Narcissiques, ensemble !

Tableau de Nicolas Poussin montrant la transformation de plusieurs personnage de la mythologie se transformant en fleur.

De mauvais souvenirs…

Je n’ai jamais aimé les groupes. J’ai des souvenirs terribles, surtout de l’école, quand on partait en classe découverte. C’était pour moi très compliqué de me retrouver en permanence immergé dans l’ensemble que forme le groupe. J’avais l’impression de manquer d’air, de ne pas pouvoir être moi-même.

Quand on y pense, les groupes – spécialement les groupes d’enfants – c’est un peu la jungle. Les « plus forts » y règnent souvent en maîtres : les personnalités les plus marquées – qui sont rarement les plus intéressantes – prennent toute la place. Les autres, et particulièrement ceux qui, comme moi, sont un peu timides, sont simplement mis de côté.

Alors, la première fois que je me suis inscrit à un séminaire à l’École, j’avais quand même une petite appréhension. J’allais devoir passer sept jours avec tout un tas de personnes, que, pour la plupart, je ne connaissais absolument pas, prendre tous mes repas en réfectoire et même dormir en chambre partagée ! J’étais un peu inquiet. Ma curiosité pour les enseignements – le séminaire s’intitulait « Comprendre » – fut plus grande que ma réticence à revivre l’expérience de la vie en collectivité. Je suis donc parti, malgré tout. Mais je me souviens très bien que, au début de mon séjour, le doute était encore là : « mais pourquoi donc a-t-il fallu que tu viennes ici, toi qui détestes la vie en groupe ? ».

Une autre manière d’être ensemble

Au final, le séminaire c’est formidablement bien passé. Les enseignements furent tellement merveilleux que j’oubliai assez vite les petits désagréments de la collectivité. Depuis, j’ai refait de nombreux séminaires et de nombreux stages au sein de l’École. Et c’est à chaque fois pour moi un étonnement de voir que l’on peut être en groupe d’une façon aussi paisible.

Évidemment, le fait de pratiquer ensemble la méditation – c’est-à-dire de partager le silence, plutôt que les bavardages inutiles – cela change tout. Cela crée un rapport complètement différent entre les personnes. Ceux qui d’habitude ont tendance à « en faire trop », s’en sentent, je crois, moins obligés. Et ceux qui, d’ordinaire, restent de côté trouvent un air plus respirable pour eux et peuvent ainsi s’ouvrir un peu plus facilement aux autres. C’est tellement beau !

Le pouvoir de l’humilité

J’ai encore eu la chance de vivre cette expérience lors du séminaire qui eut lieu à Dinard le mois dernier.

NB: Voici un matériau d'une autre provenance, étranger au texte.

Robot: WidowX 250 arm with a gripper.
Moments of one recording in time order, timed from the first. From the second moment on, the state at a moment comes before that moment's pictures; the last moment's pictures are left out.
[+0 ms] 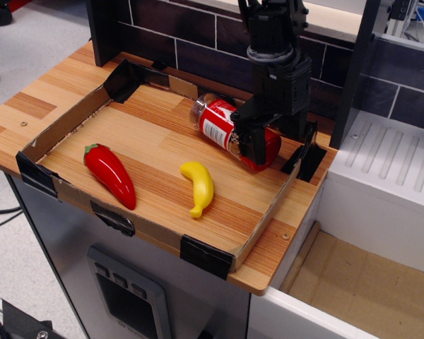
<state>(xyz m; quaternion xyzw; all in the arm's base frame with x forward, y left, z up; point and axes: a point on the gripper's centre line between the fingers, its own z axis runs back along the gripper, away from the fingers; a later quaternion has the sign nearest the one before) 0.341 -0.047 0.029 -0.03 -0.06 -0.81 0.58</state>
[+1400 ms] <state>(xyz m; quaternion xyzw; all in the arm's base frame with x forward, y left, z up) 0.335 -0.037 0.044 -0.05 -0.04 -0.77 0.64</state>
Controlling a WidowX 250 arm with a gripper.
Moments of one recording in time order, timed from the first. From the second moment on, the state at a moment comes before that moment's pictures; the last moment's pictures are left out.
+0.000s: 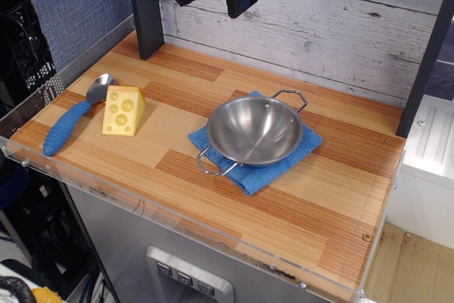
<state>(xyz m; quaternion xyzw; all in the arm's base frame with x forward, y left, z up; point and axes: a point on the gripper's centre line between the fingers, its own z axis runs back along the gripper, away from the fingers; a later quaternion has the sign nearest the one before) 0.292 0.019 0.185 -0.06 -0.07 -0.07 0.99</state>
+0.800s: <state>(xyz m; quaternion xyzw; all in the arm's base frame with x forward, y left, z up) 0.275 0.083 0.173 -0.04 -0.05 -0.01 1.00</state>
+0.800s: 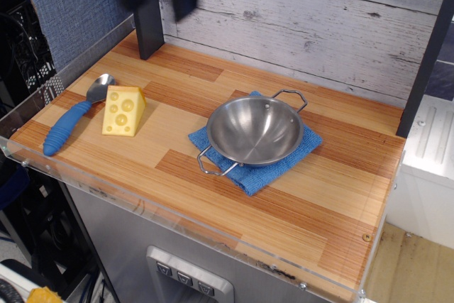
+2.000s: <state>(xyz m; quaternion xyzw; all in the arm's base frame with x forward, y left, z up) 0.258 0.204 0.055 0.01 0.03 0.08 1.00</state>
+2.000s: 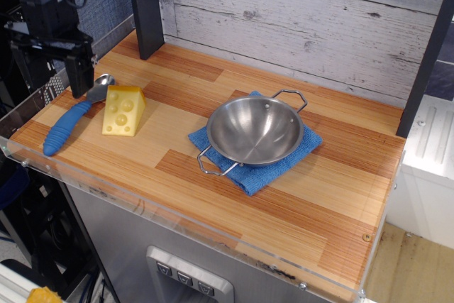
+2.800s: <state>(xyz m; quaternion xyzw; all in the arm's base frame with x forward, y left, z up) 0.231 0.198 0.007 0.02 0.10 0.06 0.99</state>
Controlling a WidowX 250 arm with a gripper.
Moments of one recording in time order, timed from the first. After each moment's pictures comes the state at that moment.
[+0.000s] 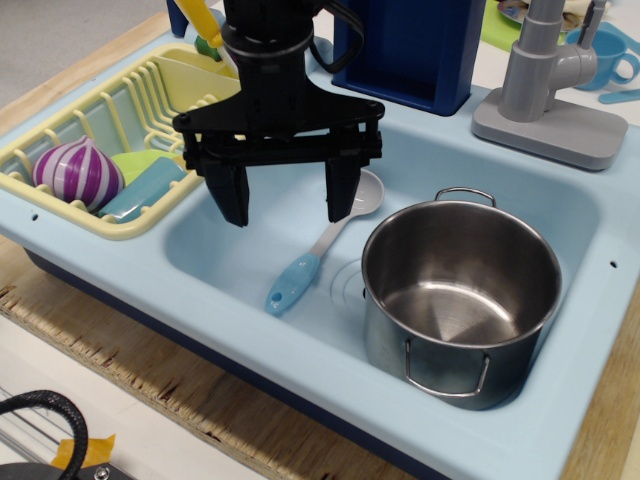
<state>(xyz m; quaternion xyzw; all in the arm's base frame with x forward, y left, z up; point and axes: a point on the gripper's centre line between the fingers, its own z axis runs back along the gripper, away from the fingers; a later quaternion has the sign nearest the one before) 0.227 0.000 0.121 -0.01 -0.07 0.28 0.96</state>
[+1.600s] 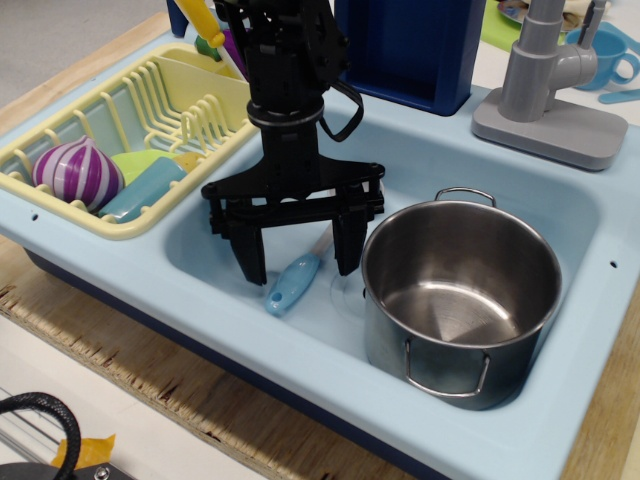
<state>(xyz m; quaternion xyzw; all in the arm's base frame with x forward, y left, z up) 0.233 -0.001 0.069 -0.03 0.01 0.33 0.94</state>
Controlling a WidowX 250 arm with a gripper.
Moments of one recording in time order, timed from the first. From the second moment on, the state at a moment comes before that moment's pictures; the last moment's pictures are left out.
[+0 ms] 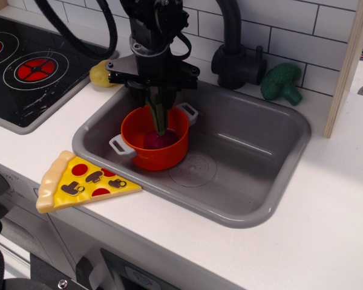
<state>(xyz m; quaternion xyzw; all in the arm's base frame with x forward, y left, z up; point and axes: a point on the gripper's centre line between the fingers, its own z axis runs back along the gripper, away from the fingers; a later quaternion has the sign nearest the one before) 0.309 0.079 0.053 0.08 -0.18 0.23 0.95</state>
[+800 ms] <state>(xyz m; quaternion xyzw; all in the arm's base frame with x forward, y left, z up) 0.318 0.086 0.108 0.05 -0.22 0.32 0.92</state>
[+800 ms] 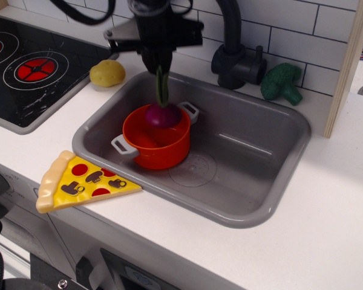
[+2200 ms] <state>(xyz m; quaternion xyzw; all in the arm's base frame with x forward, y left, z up) 0.272 -0.043 0.066 0.01 -0.15 0.26 0.95</state>
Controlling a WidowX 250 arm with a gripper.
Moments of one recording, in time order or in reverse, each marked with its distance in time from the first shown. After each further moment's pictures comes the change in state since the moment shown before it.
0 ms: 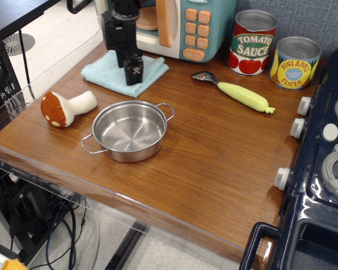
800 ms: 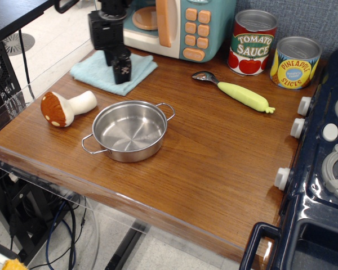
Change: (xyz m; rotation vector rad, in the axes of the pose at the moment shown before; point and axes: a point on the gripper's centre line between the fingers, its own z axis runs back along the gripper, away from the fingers) arm 0.022 0.003 0.005 0.021 -0.015 0.040
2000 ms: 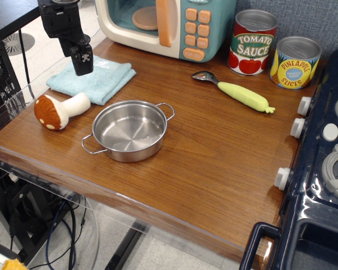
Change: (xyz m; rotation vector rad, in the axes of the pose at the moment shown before) arm 0.033 -0.003 0.038 -0.039 0.047 0.072
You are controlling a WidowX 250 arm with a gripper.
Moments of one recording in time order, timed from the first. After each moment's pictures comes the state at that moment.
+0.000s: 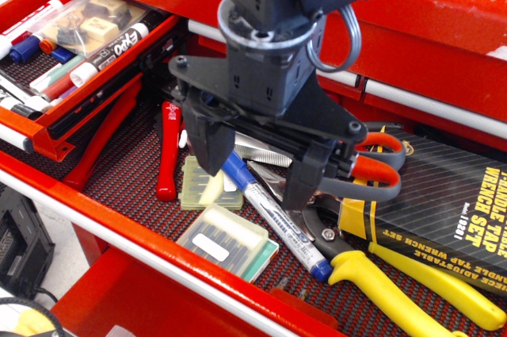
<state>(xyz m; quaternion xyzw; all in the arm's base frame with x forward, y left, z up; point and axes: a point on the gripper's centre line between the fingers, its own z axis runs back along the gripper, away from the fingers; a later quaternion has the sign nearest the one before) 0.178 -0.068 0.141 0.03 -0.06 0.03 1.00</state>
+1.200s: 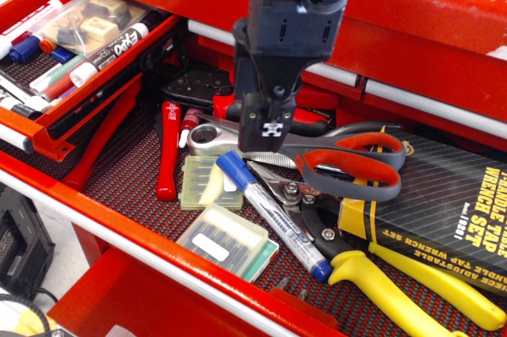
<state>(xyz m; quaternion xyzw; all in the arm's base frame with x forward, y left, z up) 0.236 -0.036 0.126 0.04 0.02 -0.49 0.87</state>
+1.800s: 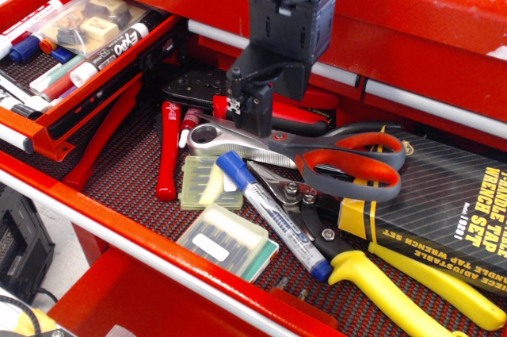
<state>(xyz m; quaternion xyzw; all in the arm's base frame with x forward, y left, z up) 0.274 -0.034 0.105 0.01 -0.04 -0.73 0.69</state>
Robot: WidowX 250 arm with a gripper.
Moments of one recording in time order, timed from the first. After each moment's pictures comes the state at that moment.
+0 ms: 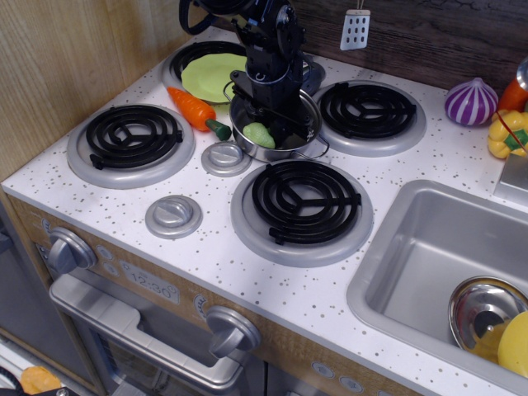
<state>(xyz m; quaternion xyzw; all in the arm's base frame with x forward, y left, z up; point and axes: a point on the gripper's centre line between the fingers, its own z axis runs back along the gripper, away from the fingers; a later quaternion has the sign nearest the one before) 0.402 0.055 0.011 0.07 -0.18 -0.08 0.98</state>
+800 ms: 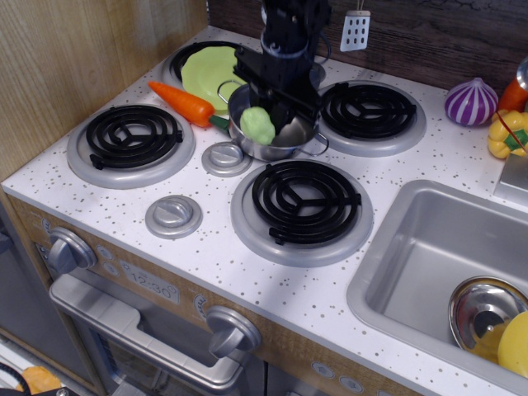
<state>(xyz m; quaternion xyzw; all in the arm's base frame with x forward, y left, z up) 0.384 0.044 0.048 0.11 -0.10 -0.06 0.99</state>
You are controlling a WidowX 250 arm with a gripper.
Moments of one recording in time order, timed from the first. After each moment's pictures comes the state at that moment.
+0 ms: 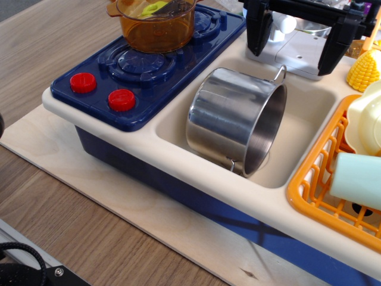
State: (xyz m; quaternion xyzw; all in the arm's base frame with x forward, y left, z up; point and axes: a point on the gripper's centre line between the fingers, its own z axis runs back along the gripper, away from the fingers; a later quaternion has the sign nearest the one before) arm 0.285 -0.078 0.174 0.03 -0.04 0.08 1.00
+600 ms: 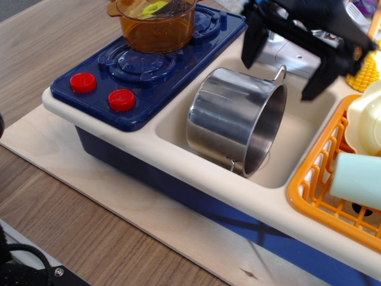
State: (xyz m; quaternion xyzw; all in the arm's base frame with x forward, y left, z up) arm 0.279 -0.076 0.148 0.16 -0.07 0.01 0.99
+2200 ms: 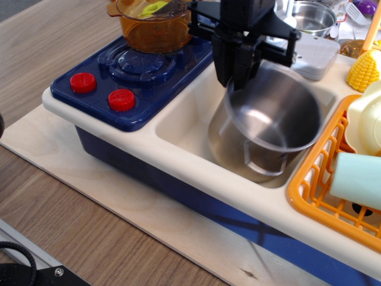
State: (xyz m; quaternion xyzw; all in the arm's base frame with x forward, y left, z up) arm 0.284 -0.032 0.133 -0.02 -0.06 0.00 1.00
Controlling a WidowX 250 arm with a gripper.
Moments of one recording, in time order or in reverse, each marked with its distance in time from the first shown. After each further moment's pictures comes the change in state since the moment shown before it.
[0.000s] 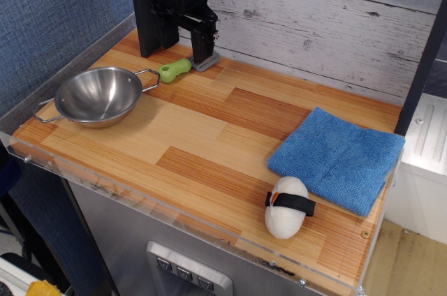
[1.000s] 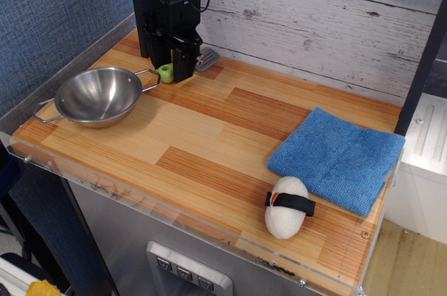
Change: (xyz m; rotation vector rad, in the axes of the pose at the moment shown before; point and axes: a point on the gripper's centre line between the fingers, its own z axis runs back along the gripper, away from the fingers) arm -0.020 0.011 -0.023 0.003 0.124 -0.110
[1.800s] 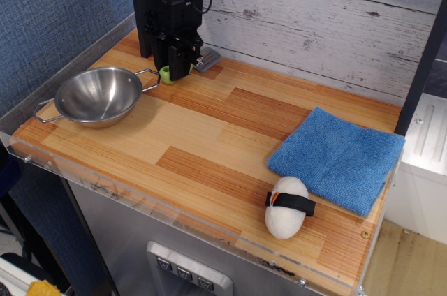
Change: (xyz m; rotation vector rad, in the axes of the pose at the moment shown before) arm 0.001 -0.006 0.000 -0.004 0.030 -0.029
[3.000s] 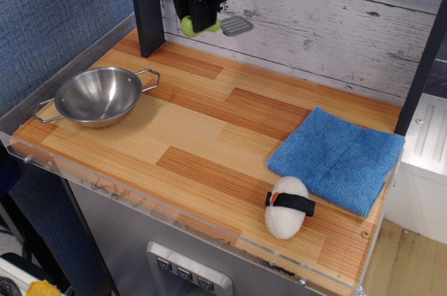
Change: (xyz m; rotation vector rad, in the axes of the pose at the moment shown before) arm -0.003 -0.051 0.097 0.016 -0.201 -0.120
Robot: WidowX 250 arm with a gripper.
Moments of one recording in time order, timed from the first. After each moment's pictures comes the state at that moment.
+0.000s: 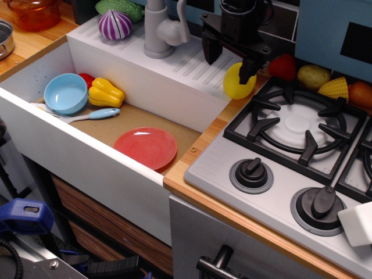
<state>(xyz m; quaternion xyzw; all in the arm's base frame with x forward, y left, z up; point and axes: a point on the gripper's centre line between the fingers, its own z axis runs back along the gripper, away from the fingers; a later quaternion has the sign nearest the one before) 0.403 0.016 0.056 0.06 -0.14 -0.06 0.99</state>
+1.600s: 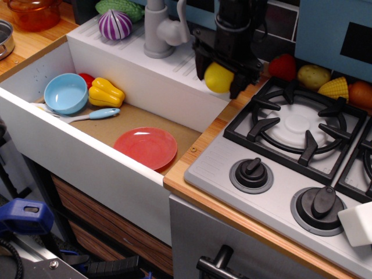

Et pourtant, ça n’était, a priori, pas si évident. Imaginez 140 personnes qui se retrouvent pour apprendre à devenir narcissique ! On pense que ça va être la foire d’empoigne ! À qui sera le plus comme ci, le mieux comme ça… Eh bien, absolument pas ! Car devenir narcissique, de la façon dont l’entend Fabrice Midal, ne consiste pas à écraser les autres, bien au contraire.

Il s’agit de se rencontrer, d’entrer en relation avec ce que nous sommes profondément. C’est donc tout l’inverse d’essayer de pavoiser en construisant une fausse image de nous-même. Et c’est un vrai travail. Car cette vie en nous, à laquelle il s’agit de donner place, et que nous apprivoisons dans la pratique de la méditation, est sans cesse changeante et impossible à saisir. Nous nous rendons compte qu’elle ne correspond jamais à l’image que nous nous faisons de nous-même. Et ça n’est pas si simple de renoncer à cette image. C’est un travail qui demande beaucoup de courage, de patience et d’humilité.

Je crois que c’est pour cela que nous pouvons être ensemble. Cette humilité, à laquelle nous amène la pratique, nous fait avoir un regard différent sur les autres. Dans la pratique nous rencontrons nos insuffisances et nos difficultés, et nous apprenons, peu à peu, à faire la paix avec elles. Nous pouvons alors mieux accepter celles des autres, voir qu’elles font partie du poème qui est en chacun de nous.

S’appliquer à être soi-même

Un jour, Fabrice Midal a dit cette phrase qui, pour moi, rassemble formidablement ce qu’est l’École : « c’est parce que tout le monde est là à s’occuper à être soi-même qu’il peut y avoir communauté ». Après ce séminaire, je mesure un peu mieux le travail que c’est que d’être soi-même, à quel point il est le cœur de la pratique de la méditation, et surtout, pourquoi il ne peut y avoir de vie commune sans lui.